## Exercise instructions
Whenever a line carries the word "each", pull it out of the entries.

## Record excerpts
■ ■ ■ ■

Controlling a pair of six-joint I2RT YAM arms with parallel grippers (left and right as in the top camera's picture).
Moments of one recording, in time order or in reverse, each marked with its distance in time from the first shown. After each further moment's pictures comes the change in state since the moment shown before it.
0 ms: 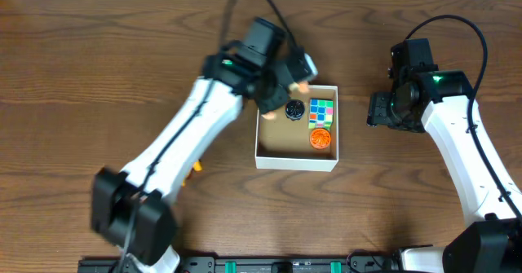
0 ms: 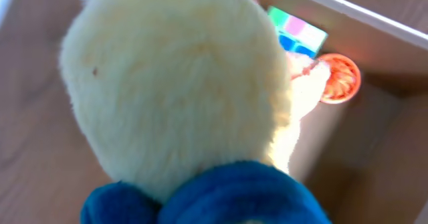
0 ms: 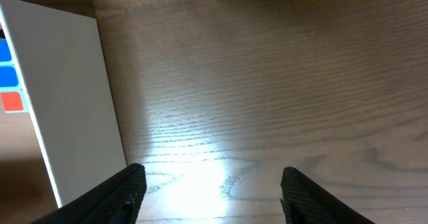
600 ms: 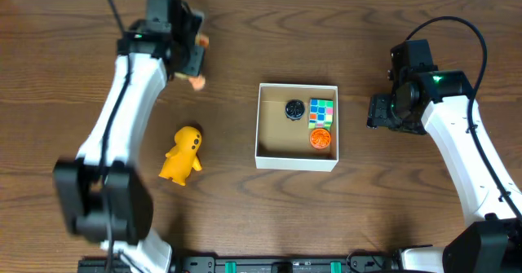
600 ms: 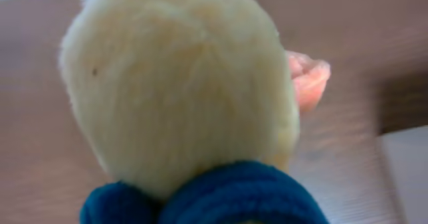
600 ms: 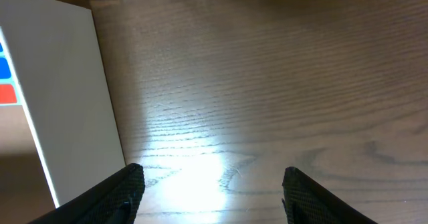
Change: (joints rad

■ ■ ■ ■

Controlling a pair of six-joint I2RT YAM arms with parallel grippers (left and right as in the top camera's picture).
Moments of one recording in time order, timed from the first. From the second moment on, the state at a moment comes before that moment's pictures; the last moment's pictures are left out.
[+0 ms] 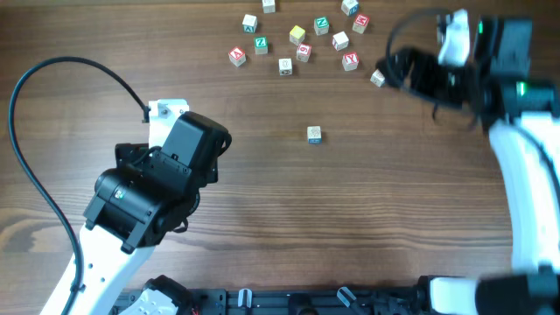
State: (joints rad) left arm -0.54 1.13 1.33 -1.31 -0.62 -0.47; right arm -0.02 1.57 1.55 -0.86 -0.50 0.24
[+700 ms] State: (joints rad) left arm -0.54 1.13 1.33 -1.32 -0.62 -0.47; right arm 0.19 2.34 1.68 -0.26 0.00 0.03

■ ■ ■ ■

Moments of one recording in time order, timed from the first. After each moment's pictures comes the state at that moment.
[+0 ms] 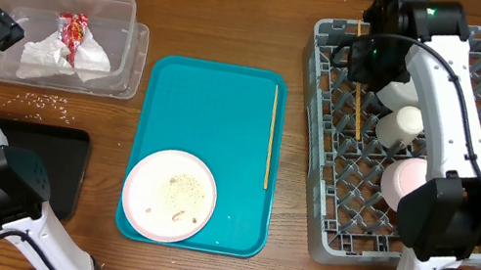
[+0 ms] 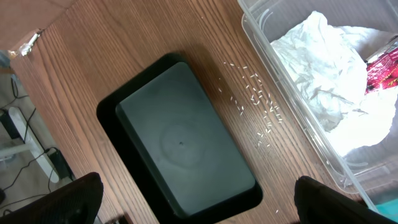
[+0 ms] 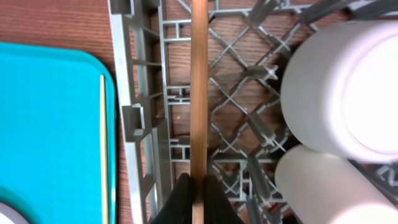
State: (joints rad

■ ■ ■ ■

## Task solution
Moments of one recording, in time order or in reverse, each marked with its distance in time from the first shown. After each further moment's pictures comes the change in state since the moment shown before it.
Moments of one recording in time order, timed from the first. After each moment's pictures comes the state at that moment.

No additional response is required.